Editorials

Actions speak louder

Our president, the neutral observer

For 14 minutes that seemed endless Tuesday, our president did his Hamlet bit, delivering a soliloquy instead of anything that might be mistaken for action, or leadership, or anything else presidential. He waxed philosophical, he mused and fretted, he listed the Fors and Againsts, he talked and talked and then . . . talked some more. Whether anybody was still listening or not.

It would have taken a masochist or a reporter to have hung around for Barack Obama's whole press conference instead of drifting off to the nearest bar for a good stiff one. We intend no disrespect to bartenders by that remark; we've heard more than a few in our time who could address a question simply and directly. Unlike this president, whose vague subject, which he might actually touch on now and then, was the latest outbreak of racial violence in an American city, this time Baltimore.

And what was it he said? Can anyone recall whole days later? He seemed to be all for peaceful protest (what good American isn't?) and all against the violent kind (which most Americans surely are). He's all for the police except when they abuse their powers. All of which is nice, but none of which much matters if The Hon. Barack Obama isn't going to do anything about what happened in Baltimore except talk about it some more.

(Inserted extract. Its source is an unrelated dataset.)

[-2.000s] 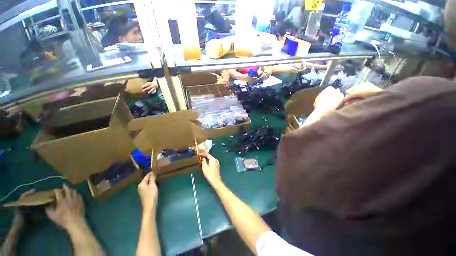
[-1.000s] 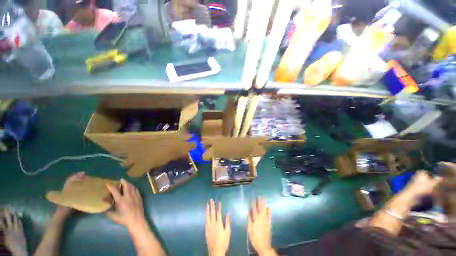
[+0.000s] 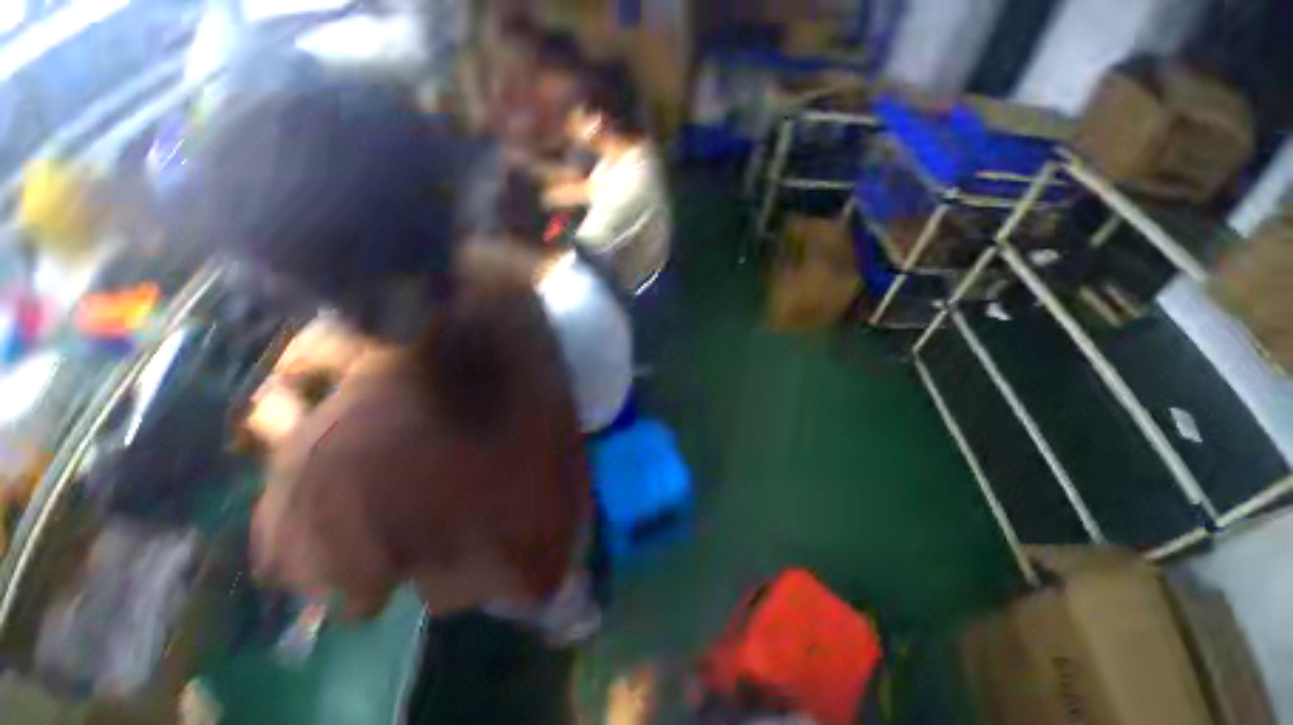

Once again the president called for a period of national soul-searching, but it sounded as if he were searching not his soul but his community organizer's manual for ways to involve all but not actually do anything about what had happened in Baltimore.

Who could object to this president's parade of platitudes? There was nothing to object to--nothing new, nothing of substance . . . in short, nothing. For this Americans need a president?

If memory serves, Barack Obama once took an oath to faithfully execute the laws of the United States, but he did everything but that in this 14-minute exercise in talk, not action.

Once upon a time the United States of America had a chief executive who was a chief executive, a president and commander-in-chief of its armed forces who acted like one. His name was Dwight D. Eisenhower, though everybody called him Ike, and many of us--millions of us--liked Ike, and trusted him to do the right thing. Some of us still remember and sorely miss him. For behind that infectious grin, there was a general's will and determination.

When civil disorder threatened an American city, and defiance of law was all the rage, literally, Ike gave the troublemakers and talkers and all those who found excuses for them plenty of rope. He let the Jim Johnsons and Orval Faubuses have their extended say.

Ike had patience and tolerance. For a while. He let J. William Fulbright, he of the notorious Southern Manifesto, pretend to be above the fray. Senator Fulbright's discreet response to the Crisis of '57 was to duck out of the country as it approached. Actually to take a stand for law and order, for the brotherhood of man and the law of the land, might have endangered the senator's precious political career, not to mention his inflated idea of himself as a global statesman.

What were the long-denied rights of millions of his countrymen to James William Fulbright, Rhodes Scholar and Deep Thinker, compared to his promise as the next Metternich or Talleyrand, even if he would turn out to be something closer to the next Chamberlain?

When Ike and the country had had enough of such nonsense, that president didn't just talk but acted. Or rather he let the 101st Airborne act for him. Unmistakably. The message those troops ringing Central High that day in 1957 sent was clear enough--to the country and the whole, waiting, watching world: This was still a nation where law and order would prevail, a nation still dedicated to liberty and justice for all, neither of which is possible if civil order is sacrificed to mob rule. Ike would have none of that. So he acted.

Got any objections? If so, tell it to the Marines, or rather those U.S. Army paratroopers standing there with bayonets at the ready. For here the law would be enforced, not just endlessly discussed.

Imagine if this president had dispatched the 101st to Baltimore last week, or federalized the National Guard there the way Ike did Arkansas' back in '57. The effect would have been electrifying. It would have been clear that the United States of America had a chief executive, a commander-in-chief of its armed forces, a president . . . and not just a discussion leader.